Later, while Kit and Sloane are busy gossiping like middle schoolers, I start unboxing all our deliveries. There are the expected orders—barware, sifters, nuts shipped in from up the Pyrenees—and then there are the things that started pouring in once we put out word about Field Day opening next week. A case of wine with a handwritten note from Gérard and Florian, and another from the Somm with a card from Timo's bar staff. A parcel of pure drinking chocolate from Santiago, pouches of Australian wattleseed and dried Dorrigo pepper from the Calums, flaky Mediterranean sea salt from Apolline. A good-luck package containing two flax linen aprons, a gilded jigger, and a postcard from Este.

The rest of our out-of-towners start to arrive tomorrow. Maxine is taking the train down from Paris; our parents land in the afternoon. Cora and Ollie coordinated their flights with the Swedes. Valentina has even persuaded Fabrizio to leave Rio in January to come up to France, and Kit nearly fell out of bed laughing when she texted us a photo of him begrudgingly swaddled in a wool sweater. Every night after dinner the past week, Kit and I have stood at our window overlooking the bay and gone over the menu again, determined to make it the most it can be. Not perfect, but the most. That's us. That's Theo-and-Kit.
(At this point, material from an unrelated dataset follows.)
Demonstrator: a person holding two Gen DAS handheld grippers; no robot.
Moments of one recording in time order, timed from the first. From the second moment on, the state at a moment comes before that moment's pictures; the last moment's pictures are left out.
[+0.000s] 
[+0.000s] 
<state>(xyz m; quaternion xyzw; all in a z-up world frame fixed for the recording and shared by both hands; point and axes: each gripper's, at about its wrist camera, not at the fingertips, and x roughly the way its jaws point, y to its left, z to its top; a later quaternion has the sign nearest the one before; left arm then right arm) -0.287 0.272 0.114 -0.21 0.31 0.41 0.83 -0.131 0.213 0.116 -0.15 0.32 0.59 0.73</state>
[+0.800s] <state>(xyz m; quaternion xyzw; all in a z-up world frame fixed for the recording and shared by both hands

Across our little shop, Kit glows in pink morning light through our big front windows, striped by the shadows of the letters spelling FIELD across the glass. I love the paint stains on his hands, the old cardigan rolled up to his elbows. I love how good he is to me. I love how good I am to myself when he's around.

I think of the question I've been practicing: Veux-tu m'épouser?

He was the first great thing I ever let myself want. This time, I'm keeping him.